Getting a feel for it
Placing feeler blades behind the alreadyshimmed sun wheels, I measured the combined end float (which was 0.3mm, but should be zero) then ordered 0.1, 0.125 and 0.15mm steel to hopefully cover all bases. I marked out the shims using dividers and cut a square out of the steel using tailors’ scissors. This I stuck to a flat block of aluminium using double-sided tape. I placed this in a four-jaw chuck in the lathe, and centred the cutting tool on the centre dimple that was created by the dividers.
‘All in all, an interesting job, and I learned a thing or two along the way’
A quick spin later, I took the block and its precious cargo back inside, flooded it with thinners and used a kitchen knife to gently lift the steel off the aluminium substrate. The only thing that remained to do was to dress the slight burrs around the edges using a fine, diamond knife sharpener. The 0.15mm shims fitted, but they gave difficult, lumpy rotation of the sun wheels, which were now too tight against the teeth of the planets. Next I made a 0.125 set. This was slightly ‘clicky’ unless the suns were pressed firmly against their seats, whereupon rotation was almost perfectly smooth and silent. That would allow for the running-in of any remaining burrs, I thought.

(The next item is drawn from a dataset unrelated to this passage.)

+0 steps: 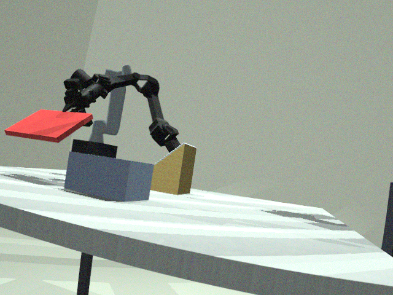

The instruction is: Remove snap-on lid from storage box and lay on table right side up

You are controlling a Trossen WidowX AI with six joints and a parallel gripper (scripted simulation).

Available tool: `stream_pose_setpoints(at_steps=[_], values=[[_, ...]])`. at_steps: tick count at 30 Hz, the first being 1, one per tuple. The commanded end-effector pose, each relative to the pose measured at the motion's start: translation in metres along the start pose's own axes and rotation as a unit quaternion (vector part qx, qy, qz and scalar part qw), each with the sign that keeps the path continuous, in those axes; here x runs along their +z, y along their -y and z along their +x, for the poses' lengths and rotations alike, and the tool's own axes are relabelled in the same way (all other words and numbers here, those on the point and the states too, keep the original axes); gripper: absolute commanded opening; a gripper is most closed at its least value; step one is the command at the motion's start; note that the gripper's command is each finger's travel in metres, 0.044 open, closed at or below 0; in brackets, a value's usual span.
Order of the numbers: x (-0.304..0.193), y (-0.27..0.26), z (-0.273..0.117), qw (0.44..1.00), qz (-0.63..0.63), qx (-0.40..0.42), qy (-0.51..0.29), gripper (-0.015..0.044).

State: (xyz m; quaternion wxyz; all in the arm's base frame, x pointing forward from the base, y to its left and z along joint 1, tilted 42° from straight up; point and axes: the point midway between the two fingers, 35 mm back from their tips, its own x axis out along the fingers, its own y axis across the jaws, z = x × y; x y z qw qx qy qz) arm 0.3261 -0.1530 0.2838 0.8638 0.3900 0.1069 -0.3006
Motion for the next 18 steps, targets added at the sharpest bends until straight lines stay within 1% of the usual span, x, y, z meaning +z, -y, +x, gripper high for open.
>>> stream_pose_setpoints(at_steps=[1, 18], values=[[-0.002, 0.001, 0.002, 1.000, -0.003, 0.006, -0.002, 0.0000], [-0.002, 0.012, 0.011, 1.000, -0.003, 0.006, -0.002, 0.0000]])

I reassembled the differential cage, bolted on the crownwheel and inserted it into the axle. The axle is a mix ‘n’ match of Volga, Lada and Moskvich designs and the differential cage is fixed directly to the axle casing. Thus, the crownwheel-pinion mesh has to be adjusted on the car, not on the bench. The technique, after loosely tightening the bearing caps, is to screw in the left-hand bearing stop to give a backlash of 0.07 to 0.10mm. Then you force it back the other way with the right-hand stop to give a slight preload to the bearings, stopping when the correct backlash of 0.15mm is achieved. The bearing caps are then torqued-up and the backlash rechecked.
I filled it with oil and took the Izh for a test drive. The clonking was gone, but an obstinate grumble remained when driving under load at higher speeds. Confident that the axle was (probably) not to blame, I changed the propshaft joints. These are the same as those on the Moskvich 412, spares of which I already had in the Museum. There it was: an arm of one joint, despite plenty of grease, had a corrugated bearing surface.
All in all, an interesting job – and I learned a thing or two along the way. The Izh has covered about 3000 relatively mellifluous miles since and I’m pleased to report that it hasn’t given a moment’s bother. And the lathe paid for itself twice over. Onwards and upwards!